Jeez I am a terrible blogger. It’s been awhile since I’ve felt like writing.; it happens to the best though. The last two months have been draining. Between work, personal time, and making sure my boyfriend and I get our time I haven’t felt like writing. At one point my depression was crippling, but I am slowly digging my way out.
To tell you guys the truth, I don’t even feel like writing today; my arms feel like lead. Over the last couple weeks I’ve broken down several times, which put a strain on my relationship and work.
I do have a doctors appointment this Friday. I want to talk with him about testing me for a hormone imbalance. Writing this makes me remember how it felt to push through writing an essay I don’t want to write or think about anymore.

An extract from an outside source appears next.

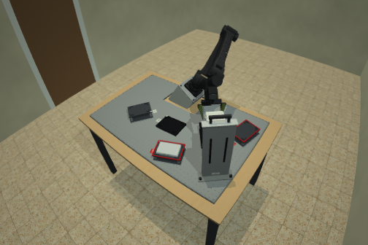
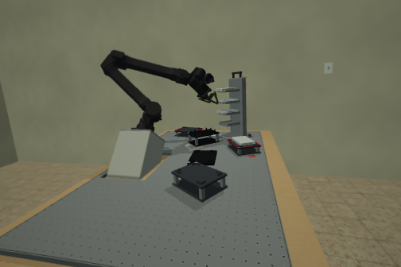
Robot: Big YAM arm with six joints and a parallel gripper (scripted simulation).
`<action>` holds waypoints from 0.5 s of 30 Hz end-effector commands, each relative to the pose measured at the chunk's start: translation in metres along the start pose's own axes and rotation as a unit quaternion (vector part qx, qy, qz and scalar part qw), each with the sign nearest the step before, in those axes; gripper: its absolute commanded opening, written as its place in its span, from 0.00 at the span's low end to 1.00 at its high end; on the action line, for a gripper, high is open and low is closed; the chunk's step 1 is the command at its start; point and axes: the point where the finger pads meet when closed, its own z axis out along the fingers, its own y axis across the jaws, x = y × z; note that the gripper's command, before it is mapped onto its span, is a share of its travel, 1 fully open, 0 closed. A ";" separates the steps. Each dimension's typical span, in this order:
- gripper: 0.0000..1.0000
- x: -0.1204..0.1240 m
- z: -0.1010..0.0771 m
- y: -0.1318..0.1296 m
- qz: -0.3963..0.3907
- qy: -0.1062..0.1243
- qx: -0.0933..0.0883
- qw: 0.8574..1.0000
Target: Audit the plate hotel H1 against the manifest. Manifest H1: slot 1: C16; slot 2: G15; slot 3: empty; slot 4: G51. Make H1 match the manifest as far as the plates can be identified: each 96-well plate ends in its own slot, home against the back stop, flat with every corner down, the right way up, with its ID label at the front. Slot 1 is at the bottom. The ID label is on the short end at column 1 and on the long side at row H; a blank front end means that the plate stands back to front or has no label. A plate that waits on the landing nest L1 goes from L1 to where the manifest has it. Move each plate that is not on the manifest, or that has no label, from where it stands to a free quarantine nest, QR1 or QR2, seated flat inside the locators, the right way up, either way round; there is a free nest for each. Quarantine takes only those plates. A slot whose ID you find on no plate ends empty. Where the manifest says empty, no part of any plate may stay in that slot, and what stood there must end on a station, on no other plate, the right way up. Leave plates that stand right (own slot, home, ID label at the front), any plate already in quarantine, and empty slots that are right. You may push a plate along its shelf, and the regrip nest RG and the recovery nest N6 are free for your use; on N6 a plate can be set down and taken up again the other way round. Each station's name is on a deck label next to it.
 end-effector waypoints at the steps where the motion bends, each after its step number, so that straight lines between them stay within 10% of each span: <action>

One thing is for certain, I’m leaving my job at Starbucks at the end of July. I almost walked out after my manager made me cry and feel like my coworkers hated me. I’ve left jobs before due to bad managers, but she is both a terrible manager as well as a not so great human too. Which is sad, because I enjoy my time at my store usually and love my coworkers. She just makes it unhappy for not just myself, but others as well.
Maybe I’ll write more as the week progresses…I do have some free time later in the week. On another note, I’ve been re-reading through the Lord Of The Rings and playing Stardew Valley on the PlayStation. Both have been good for me.
I’m gonna go for now though.
Hey y’all sorry I’ve been awol the last couple weeks. I’ve been more tired than usual due to work schedules and working with my doctors about figuring out what is going on with me. Even though I write this blog 9/10 on my phone, it drains me to write and I keep saying I will, but then fall asleep due to my new medication. I’ll get hopefully be getting more tests done, but it’s hard to schedule in doc appointments with work. Maybe one day it’ll all be worked out.
I’m gonna go now though; I’m beat.
Since graduating last year I’ve slowly been diving deeper into depression concerning what I want and need to do next while also keeping up with the bills. It’s hard some days, because I feel like I’ll stay in this dump for the rest of my days. But I am trying to keep my spirits high and remember that I have to take it one day at a time. This debate that I am having within is a direct reflection of all the changes going on in my life.
A short poem by me:
A heavy heart, but a racing mind.
Creates a chaos that spreads if not contained and maintained.
Friends and family and even strangers show support and give advice.
A fight with ones self to figure out whats next.
I won’t lose this battle, but scratches will ensue no doubt.
With spring on the way, my hopes are high.
Thank you to all who are there for me, I’ll push through not just for me but for you too.